Find the lines below in which the string "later" occurs. Copy each one.

──────

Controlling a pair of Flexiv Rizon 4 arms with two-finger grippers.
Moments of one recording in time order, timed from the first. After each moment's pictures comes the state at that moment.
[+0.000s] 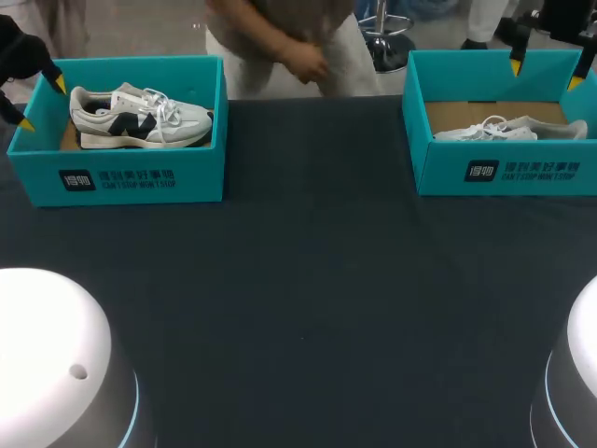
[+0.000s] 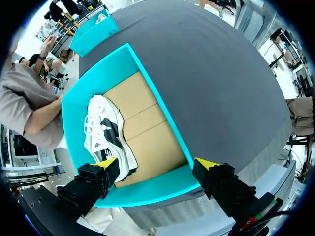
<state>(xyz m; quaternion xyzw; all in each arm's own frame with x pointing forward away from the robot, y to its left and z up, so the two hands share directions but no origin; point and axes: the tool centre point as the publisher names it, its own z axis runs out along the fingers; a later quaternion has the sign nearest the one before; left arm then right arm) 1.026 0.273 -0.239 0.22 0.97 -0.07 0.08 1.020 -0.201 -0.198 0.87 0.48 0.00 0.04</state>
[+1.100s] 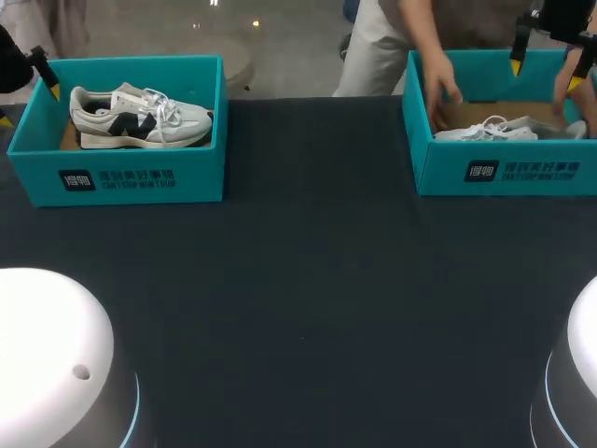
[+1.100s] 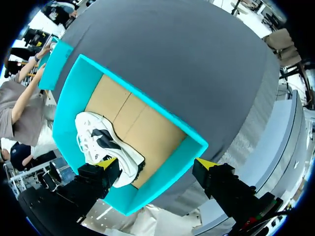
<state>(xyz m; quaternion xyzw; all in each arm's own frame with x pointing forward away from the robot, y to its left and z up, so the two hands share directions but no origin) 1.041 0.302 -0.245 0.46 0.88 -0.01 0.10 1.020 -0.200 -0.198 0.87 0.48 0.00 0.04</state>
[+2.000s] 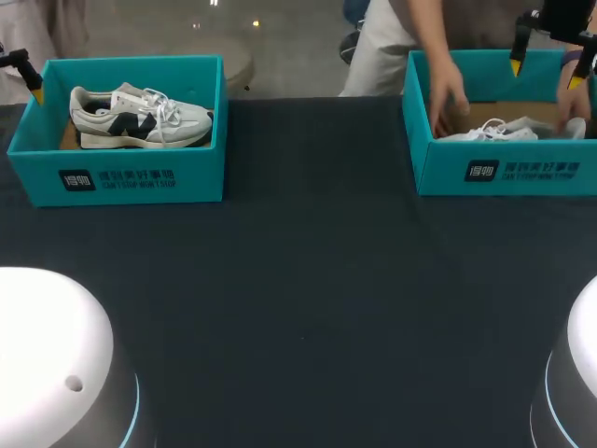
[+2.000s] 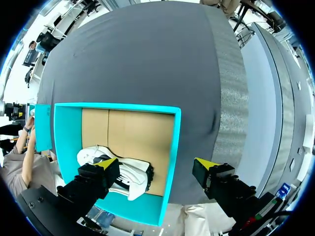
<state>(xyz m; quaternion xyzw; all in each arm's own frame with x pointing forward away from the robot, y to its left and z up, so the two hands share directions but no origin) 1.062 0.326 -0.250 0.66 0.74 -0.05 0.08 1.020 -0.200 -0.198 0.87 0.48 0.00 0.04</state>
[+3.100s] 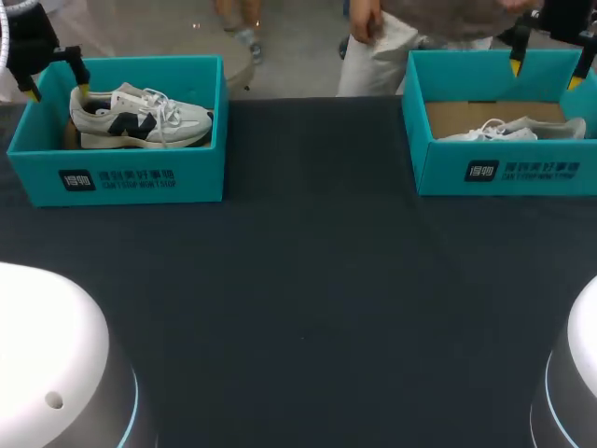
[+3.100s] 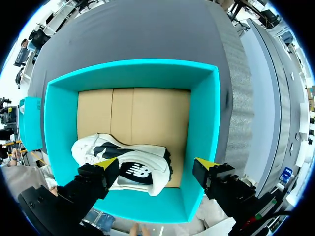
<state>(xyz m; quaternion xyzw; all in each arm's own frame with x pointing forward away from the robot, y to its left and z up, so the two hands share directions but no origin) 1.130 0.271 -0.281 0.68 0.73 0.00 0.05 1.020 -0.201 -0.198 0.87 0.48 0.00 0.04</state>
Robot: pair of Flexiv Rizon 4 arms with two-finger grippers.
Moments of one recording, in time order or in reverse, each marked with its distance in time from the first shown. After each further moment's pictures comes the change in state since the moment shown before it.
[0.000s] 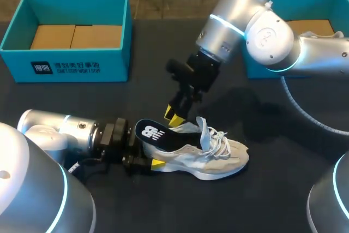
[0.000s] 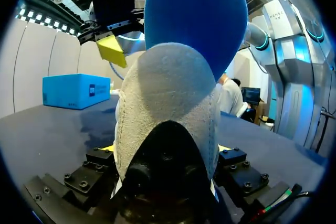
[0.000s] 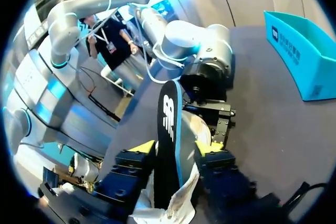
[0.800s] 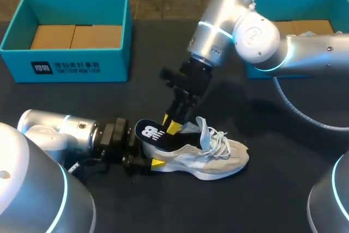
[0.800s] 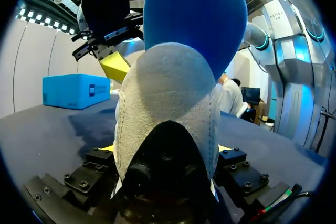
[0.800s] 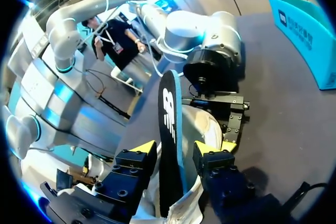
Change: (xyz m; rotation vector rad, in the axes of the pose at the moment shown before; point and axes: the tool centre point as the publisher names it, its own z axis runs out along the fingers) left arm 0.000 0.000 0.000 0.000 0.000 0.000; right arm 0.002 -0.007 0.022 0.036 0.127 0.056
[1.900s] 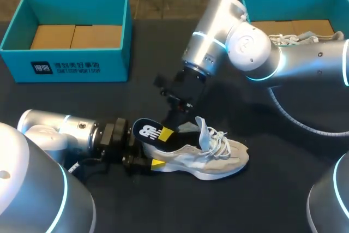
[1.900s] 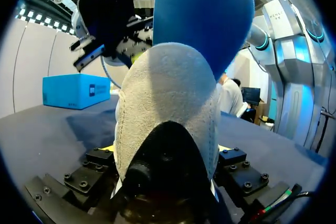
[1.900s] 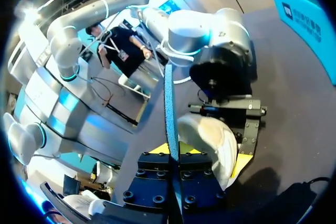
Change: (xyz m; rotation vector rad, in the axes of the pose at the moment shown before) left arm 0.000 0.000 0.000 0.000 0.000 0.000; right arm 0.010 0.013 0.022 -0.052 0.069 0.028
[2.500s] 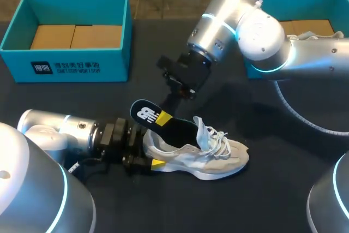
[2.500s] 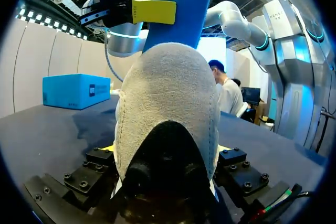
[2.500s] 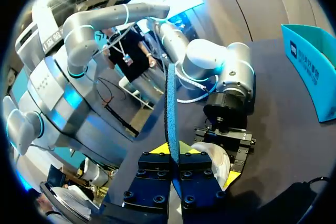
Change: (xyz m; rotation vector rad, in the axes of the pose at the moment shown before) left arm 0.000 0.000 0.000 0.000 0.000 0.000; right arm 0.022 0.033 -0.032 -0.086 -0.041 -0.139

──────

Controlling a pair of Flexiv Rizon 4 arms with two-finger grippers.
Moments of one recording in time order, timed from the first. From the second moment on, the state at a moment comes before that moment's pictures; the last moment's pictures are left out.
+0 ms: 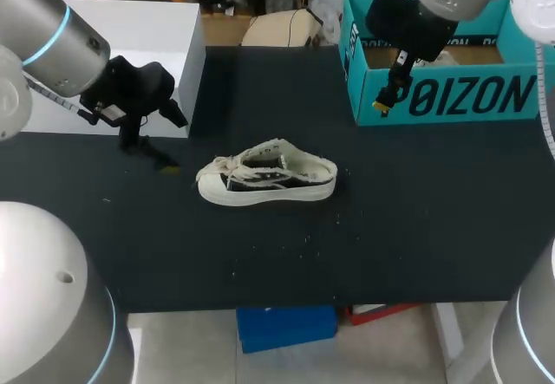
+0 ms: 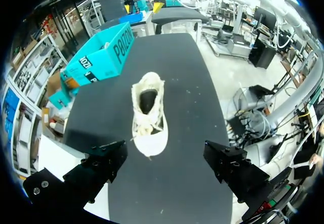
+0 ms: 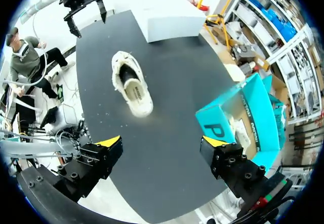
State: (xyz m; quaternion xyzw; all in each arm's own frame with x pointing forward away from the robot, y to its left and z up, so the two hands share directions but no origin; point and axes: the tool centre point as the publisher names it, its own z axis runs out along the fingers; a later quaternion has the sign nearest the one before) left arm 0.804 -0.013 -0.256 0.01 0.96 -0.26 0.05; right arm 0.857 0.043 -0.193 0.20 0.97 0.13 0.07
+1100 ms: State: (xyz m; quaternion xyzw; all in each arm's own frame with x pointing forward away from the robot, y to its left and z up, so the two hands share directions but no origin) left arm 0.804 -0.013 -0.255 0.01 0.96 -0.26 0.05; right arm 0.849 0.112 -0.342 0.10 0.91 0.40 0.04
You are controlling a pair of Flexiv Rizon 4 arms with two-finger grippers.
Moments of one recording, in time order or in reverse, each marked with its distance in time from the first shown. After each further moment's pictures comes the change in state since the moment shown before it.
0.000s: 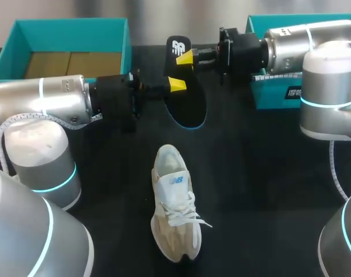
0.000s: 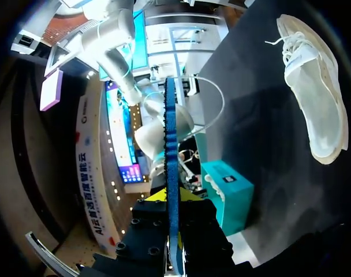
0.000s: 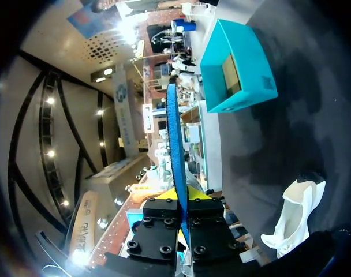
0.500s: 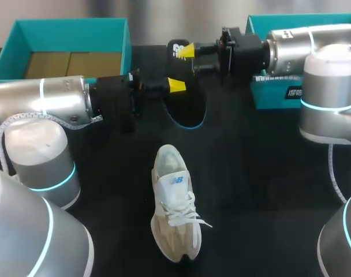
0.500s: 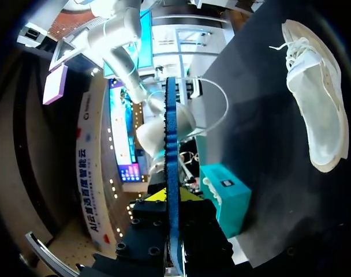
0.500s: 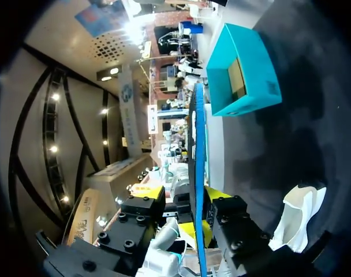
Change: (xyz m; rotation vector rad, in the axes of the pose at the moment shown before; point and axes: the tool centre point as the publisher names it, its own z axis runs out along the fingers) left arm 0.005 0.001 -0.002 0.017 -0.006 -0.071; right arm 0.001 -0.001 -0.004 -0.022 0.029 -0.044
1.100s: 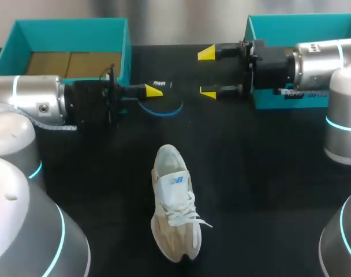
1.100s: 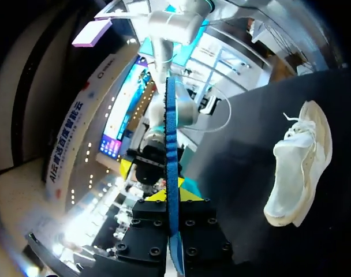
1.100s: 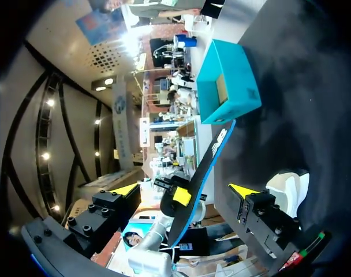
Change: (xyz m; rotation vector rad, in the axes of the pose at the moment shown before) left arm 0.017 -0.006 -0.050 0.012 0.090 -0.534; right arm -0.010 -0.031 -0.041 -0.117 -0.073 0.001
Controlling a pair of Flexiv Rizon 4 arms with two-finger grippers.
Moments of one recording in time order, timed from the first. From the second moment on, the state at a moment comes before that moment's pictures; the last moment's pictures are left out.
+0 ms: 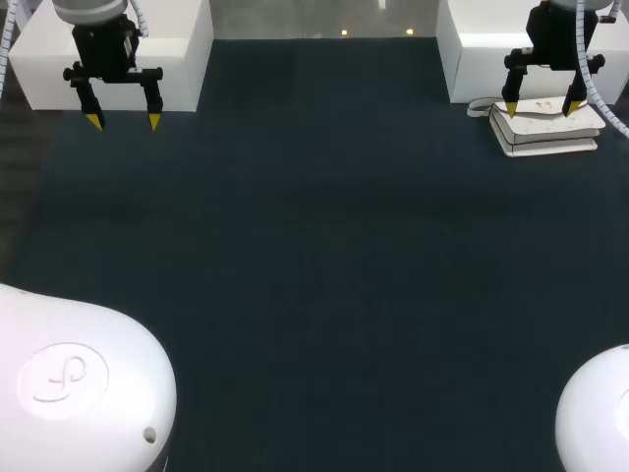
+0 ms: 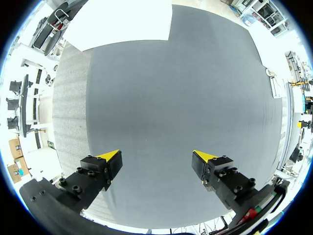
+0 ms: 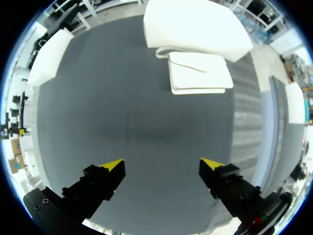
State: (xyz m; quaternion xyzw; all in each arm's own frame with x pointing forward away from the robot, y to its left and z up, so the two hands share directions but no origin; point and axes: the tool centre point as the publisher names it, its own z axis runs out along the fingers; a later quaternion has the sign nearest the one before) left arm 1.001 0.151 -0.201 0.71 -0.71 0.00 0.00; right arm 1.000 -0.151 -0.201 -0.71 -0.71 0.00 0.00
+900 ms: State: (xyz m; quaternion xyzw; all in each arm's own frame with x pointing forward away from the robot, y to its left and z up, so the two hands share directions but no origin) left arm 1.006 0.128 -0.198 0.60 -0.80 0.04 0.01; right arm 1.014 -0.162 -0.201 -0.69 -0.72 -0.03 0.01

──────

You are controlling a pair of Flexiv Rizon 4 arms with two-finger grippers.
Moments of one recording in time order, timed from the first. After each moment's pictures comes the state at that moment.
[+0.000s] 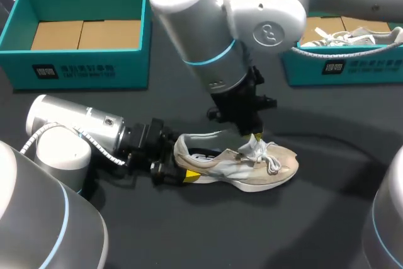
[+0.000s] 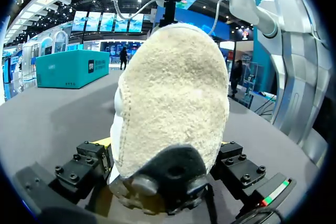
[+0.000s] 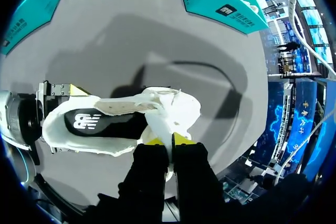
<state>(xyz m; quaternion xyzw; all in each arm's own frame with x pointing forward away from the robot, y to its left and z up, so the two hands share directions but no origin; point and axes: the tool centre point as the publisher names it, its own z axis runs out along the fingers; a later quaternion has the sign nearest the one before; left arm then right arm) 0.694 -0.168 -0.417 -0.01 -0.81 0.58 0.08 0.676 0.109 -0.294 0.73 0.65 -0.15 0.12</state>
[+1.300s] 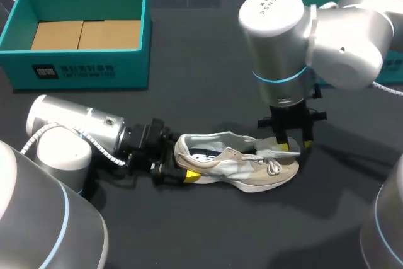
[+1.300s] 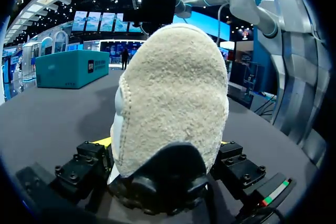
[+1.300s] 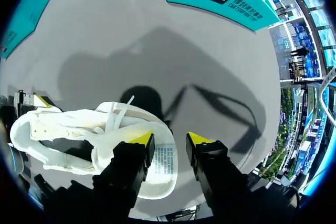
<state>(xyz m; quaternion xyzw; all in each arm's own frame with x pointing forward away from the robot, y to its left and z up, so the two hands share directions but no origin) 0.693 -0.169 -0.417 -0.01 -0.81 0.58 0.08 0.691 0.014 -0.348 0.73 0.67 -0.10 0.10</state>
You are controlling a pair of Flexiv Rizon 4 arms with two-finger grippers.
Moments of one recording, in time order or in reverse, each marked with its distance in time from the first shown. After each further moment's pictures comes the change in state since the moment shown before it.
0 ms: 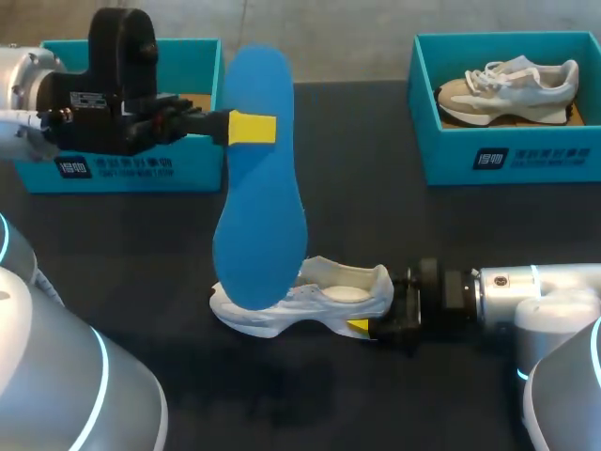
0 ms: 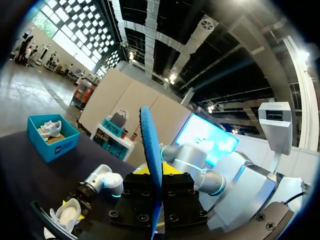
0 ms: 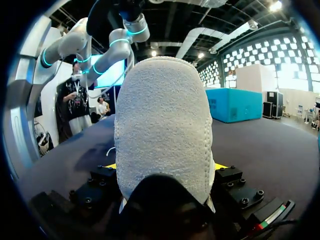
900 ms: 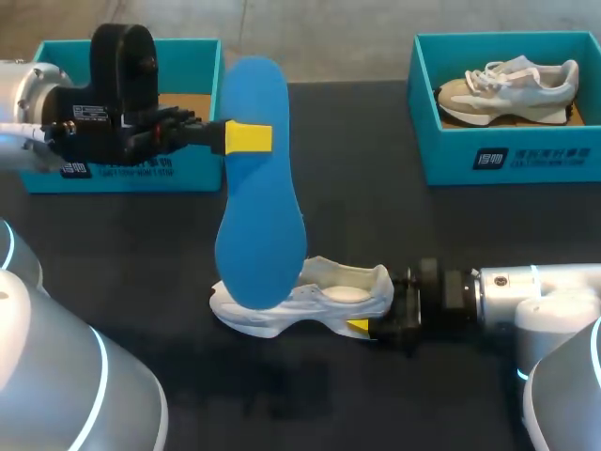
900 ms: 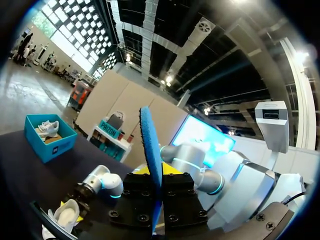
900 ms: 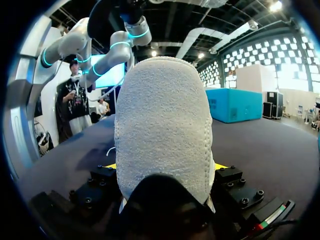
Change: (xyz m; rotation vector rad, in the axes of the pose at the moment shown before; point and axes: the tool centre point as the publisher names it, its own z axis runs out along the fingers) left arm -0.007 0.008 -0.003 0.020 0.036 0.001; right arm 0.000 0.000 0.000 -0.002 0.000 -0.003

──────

EXERCISE RESPONSE:
<state>(xyz m; quaternion xyzw; all in each arm's own frame with x pointing forward away from the robot, y to its left and z up, so the two hands share directions but no origin; point and axes: the tool centre point as the publisher names it, its own z axis runs out along the fingers; a later quaternion has the sign nearest the one before; left arm then right arm) 1.026 0.273 -0.239 0.22 0.97 -0.07 0.08 1.020 -0.201 -0.198 0.87 0.48 0.00 0.04</state>
State: (xyz m; quaternion xyzw; all in each arm's own frame with x pointing forward away from the robot, y to its left and z up, so the two hands share directions but no origin; point and axes: the tool centre point as the publisher names it, its own z axis runs out along the fingers; a later quaternion has the sign nearest the one before) left arm 0.804 -0.013 -0.256 0.01 0.96 -0.26 0.05; right arm 0.857 0.043 -0.193 0.20 0.97 0.13 0.07
State: (xyz m; quaternion xyzw; all in each arm's own frame with x pointing forward away from the robot, y to its left and z up, so the two hands share directions but no origin; point and axes: the tool centre point as the publisher names it, its own z axis runs out along the fingers; a later quaternion has the sign nearest the one before) left arm 1.001 0.151 -0.201 0.71 -0.71 0.00 0.00; right arm 1.000 -0.151 -0.201 -0.71 -0.71 0.00 0.00
<state>(xyz m; quaternion xyzw; all in each arm's own frame with x pointing forward away from the robot, y to its left and z up, so the two hands share directions but no origin; point and axes: the tool centre point as the publisher names it, its own z axis runs out along the fingers; a later quaternion has the sign nearest the one before; left arm then right arm) 0.694 -0.168 -0.417 -0.01 -0.81 0.58 0.08 0.676 0.109 -0.294 0.73 0.65 -0.15 0.12</state>

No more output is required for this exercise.